— Приходилось, — кивает головой Лукич, — при жизни Сталина и после. После, правда, всего один раз. Я тебе уже рассказывал, что, когда Никита Сергеевич нашу систему топором кромсал, я в академии, в адъюнктуре учился. Параллельно лекции на младшем курсе читал о социалистической законности. Начальника сняли и послали ректором в какой-то провинциальный университет. В Омский, кажется. Но он до места не доехал, помер от инфаркта. Никак с увольнением из органов примириться не мог. А вот его зама по науке — того посадили на полную десятку. Он в молодости какого-то маршала сапогами обхаживал на допросе.
Думал, всё позабылось. Ан нет. Народец у нас злопамятный. Я тоже сижу — жду своей очереди. Я никого за свою службу не убивал и не бил. У меня своя методика была — сами раскалывались и что мне нужно подписывали. Без криков и мордобоя, без шума и пыли. Но меня всё-таки из органов вытурили — лектором в общество “Знание”. Ладно, думаю, ещё хорошо отделался. Пошёл удостоверение сдавать и всё такое прочее. В кадрах мне говорят:
— Удостоверение оставьте при себе, поскольку вы из органов не увольняетесь, а переводитесь в действующий резерв.
— Это как? — спрашиваю я.
— А так, отвечают, что будешь получку сразу в двух местах получать три раза в месяц. Два в обществе “Знание” и один раз у нас. В приёмной на Кузнечном мосту, в окошечке “7”, вместе со стукачами.
— Дожил, — говорю я.
— Ничего, — утешают, — перетерпишь, тебе, Василий Лукич, дорогой, по нынешним временам “вышак” полагается. Скажи спасибо, что в адъюнктах числишься. По адъюнктам специальное указание было: сохранить всех для будущей борьбы за народное счастье. А отдел твой старый весь уже, почитай, через трубу крематория улетел. Усёк?
— Ладно, — думаю, — перебьёмся как-нибудь. Хотел было о пенсии заикнуться, выслуга у меня уже была к тому времени тридцать пять лет.

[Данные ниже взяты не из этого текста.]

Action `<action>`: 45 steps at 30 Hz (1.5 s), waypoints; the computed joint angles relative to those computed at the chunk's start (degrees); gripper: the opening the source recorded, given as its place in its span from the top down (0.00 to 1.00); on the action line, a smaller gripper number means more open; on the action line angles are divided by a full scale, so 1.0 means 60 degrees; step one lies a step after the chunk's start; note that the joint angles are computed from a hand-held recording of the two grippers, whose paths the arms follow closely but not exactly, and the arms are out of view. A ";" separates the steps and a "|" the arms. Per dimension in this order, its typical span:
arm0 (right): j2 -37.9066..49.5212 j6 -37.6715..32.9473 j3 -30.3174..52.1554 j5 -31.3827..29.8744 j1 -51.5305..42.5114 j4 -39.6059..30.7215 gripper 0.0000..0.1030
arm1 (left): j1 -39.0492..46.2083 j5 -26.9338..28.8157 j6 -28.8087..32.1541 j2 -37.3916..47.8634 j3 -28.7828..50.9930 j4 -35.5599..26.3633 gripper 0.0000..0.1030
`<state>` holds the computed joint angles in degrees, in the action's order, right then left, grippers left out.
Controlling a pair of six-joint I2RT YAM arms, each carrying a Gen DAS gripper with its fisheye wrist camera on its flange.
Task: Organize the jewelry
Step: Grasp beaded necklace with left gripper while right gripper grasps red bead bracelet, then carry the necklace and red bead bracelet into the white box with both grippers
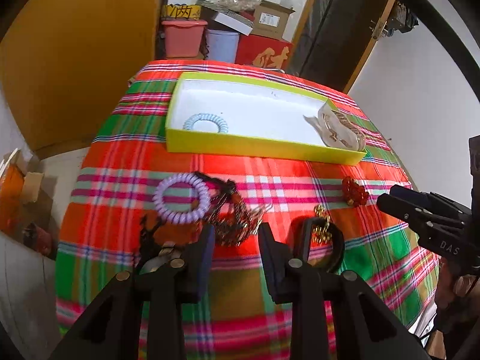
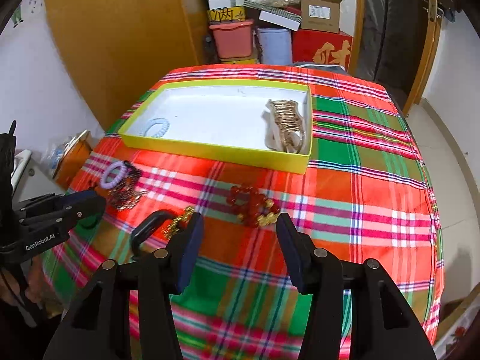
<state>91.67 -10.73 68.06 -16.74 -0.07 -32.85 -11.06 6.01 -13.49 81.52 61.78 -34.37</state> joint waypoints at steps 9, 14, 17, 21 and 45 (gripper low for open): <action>0.0981 -0.0155 0.0617 0.0126 0.0037 0.0230 0.50 | -0.0092 0.0258 -0.0130 0.1288 0.0680 0.0377 0.71; 0.1444 -0.0201 0.0900 0.0180 0.0122 0.0280 0.50 | -0.0129 0.0217 -0.0180 0.1709 0.0901 0.0405 0.71; 0.1676 -0.0228 0.1010 0.0149 0.0129 0.0279 0.50 | -0.0195 0.0164 -0.0304 0.1938 0.1014 0.0514 0.71; 0.1812 -0.0311 0.1032 0.0114 0.0114 0.0266 0.61 | -0.0306 -0.0038 -0.0312 0.2076 0.1108 0.0588 0.74; 0.0622 -0.0147 0.0178 -0.0780 -0.0621 0.0147 0.91 | 0.0038 0.0518 -0.0231 0.0308 0.0435 0.0312 0.93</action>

Но жизнь, как говорится, дороже.
И пошёл я в общество “Знание” лекции читать. Главным образом, по домоуправлениям читал для пенсионеров. Тема одна — “Великая Октябрьская революция и её всемирно-историческое значение”. В неделю две-три лекции отбарабанишь и свободен — делай, что хочешь. С двух получек, сам понимаешь, растолстел, разжирел и чуть марки не стал коллекционировать.
Проходит, значит, какое-то там время. Вызывает меня моё новое начальство: “Как вам, Василий Лукич, у нас, нравится? Есть ли претензии или пожелания?"
— Нормально всё, — говорю, — только нельзя ли сменить контингент, то есть аудиторию? А то одни пенсионеры, да и те в основном старушки. Хочется чего-нибудь помасштабней.
— Вот мы вас для того и пригласили, — отвечает начальник, — поскольку общество у нас всесоюзное, не желаете ли, Василий Лукич, применить свои широкие знания, как принято говорить, далеко от Москвы?
— В Магадане? — спрашиваю я.
— Экий вы шутник, — смеется начальник, — нет, не в Магадане. А, скажем, в Казани. Плохо у них с кадрами по линии нашего всесоюзного общества. Командировочные опять же, квартирные. Ну как?
— Ладно, — думаю, — отчего бы и не съездить. Я, как с этой адъюнктурой обязался, вообще из Москвы никуда не уезжал. Так что, даже неплохо слегка проветриться.